Hana fırfırlı eteği ve üzerine geçirdiği ancak kesinlikle ona yakışmayan genin kıyafeti ile oldukça küçük adımlar atarak gelmeye başlıyor buluşma noktasına. Bu mesafeden bile Hana'nın adımlarındaki tedirginliği net bir şekilde görebiliyorsun. Başı biraz öne eğik bir şekilde yürürken, bakışları da ileriye değil, adımlarına odaklanmış gibi duruyor. Bunun basit bir güvensizlik belirtisi olduğunu sezmen de zor olmuyor elbette. Küçük adımlar ile saatlerce sürecek bir yolculuğun esiri olmuş gibi ilerlerken, hemen arkasında ikincisi öğrencini de görüyorsun.

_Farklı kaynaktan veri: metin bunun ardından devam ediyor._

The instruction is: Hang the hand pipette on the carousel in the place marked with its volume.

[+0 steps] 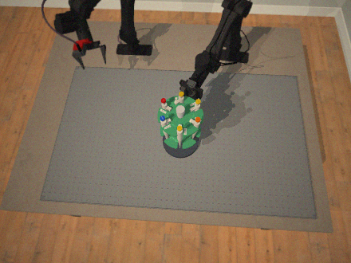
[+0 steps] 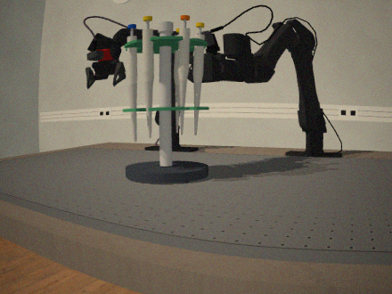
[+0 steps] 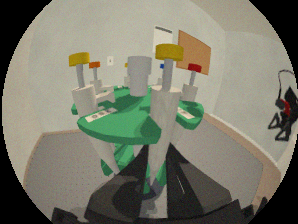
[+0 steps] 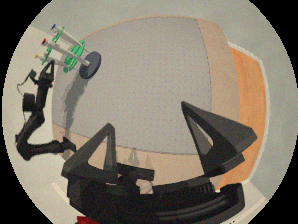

Hana'nın aksine hızlı adımlarla gelmekte olan Kentaro, Hana'nın hemen yanına geldiğinde adımlarını ona uyduruyor. Hana ile konuşmaya başlıyor, ancak bu noktadan neler söylediğini anlayamıyorsun. Kentaro'nun yüzünde bir gülümseme oluşurken, Hana da ellerini eteğinin hizasında buluşturarak yürümeye devam ediyor. Kentaro az önceki hızını tamamen bırakıp Hana'nın hızında ilerlemeye başlarken de konuşmaya devam ettiğini görüyorsun. Hana ise tüm konuşmalara sadece utangaç bir gülümseme ile karşılık veriyor gibi duruyor.

Re: [Kusa] Takım Haze

MesajGönderilme zamanı: 03 Şub 2015, 15:26
gönderen Kyogi Haze
Düşüp giden ilk ter damlasından sonra bakışları sinirli bir hal aldı.Elinin tersiyle alnını silerek bir turu daha tamamladı çatıda.Büyütülecek birşey yok.İlk kez böyle birşeyi tecrübe edinecekti.Zihninde tuttuğu nöbetleri taradı,çıktığı görevleri,Kusa sınırlarından ayrılışını.Hepsinin ilkinde heyecanlandığını,gerildiğini hatırlıyordu.Hiç birinde çuvallamamıştı.Duygularına yenik düşüp etkisiz kaldığı anlar olmuştu elbet ama başarısızlık denebilecek birşey yaşamamıştı.Bu kendisine biraz güven veriyordu.Takım kaptanlığının geçmişte üstlendiği görevlerden tek farkı,kuracağı cümlelerin bile kendisi dışında insanları etkileyecek oluşuydu.Onu korkutan yükün kaynağı tam olarak buydu.Genç shinobilerin tüm geleceği onun elinde değildi elbette.Tam olarak tanımlayamadığı birşey istiyordu Haze.Onların geçmişinde iyi bir noktada bulunmak,sadece iyi yönde itici bir kuvvet olmak.Haze akademiden mezun olduğundan beri bu konuda oldukça şanslı olaylar geçirmişti.Uyumlu bir takımla çalışmış,ardından Undei gibi bir rol modelden akıl alma fırsatı yakalamıştı.Aynı şansı gelecek iki genine sunmak onun için büyük anlam ifade ediyordu.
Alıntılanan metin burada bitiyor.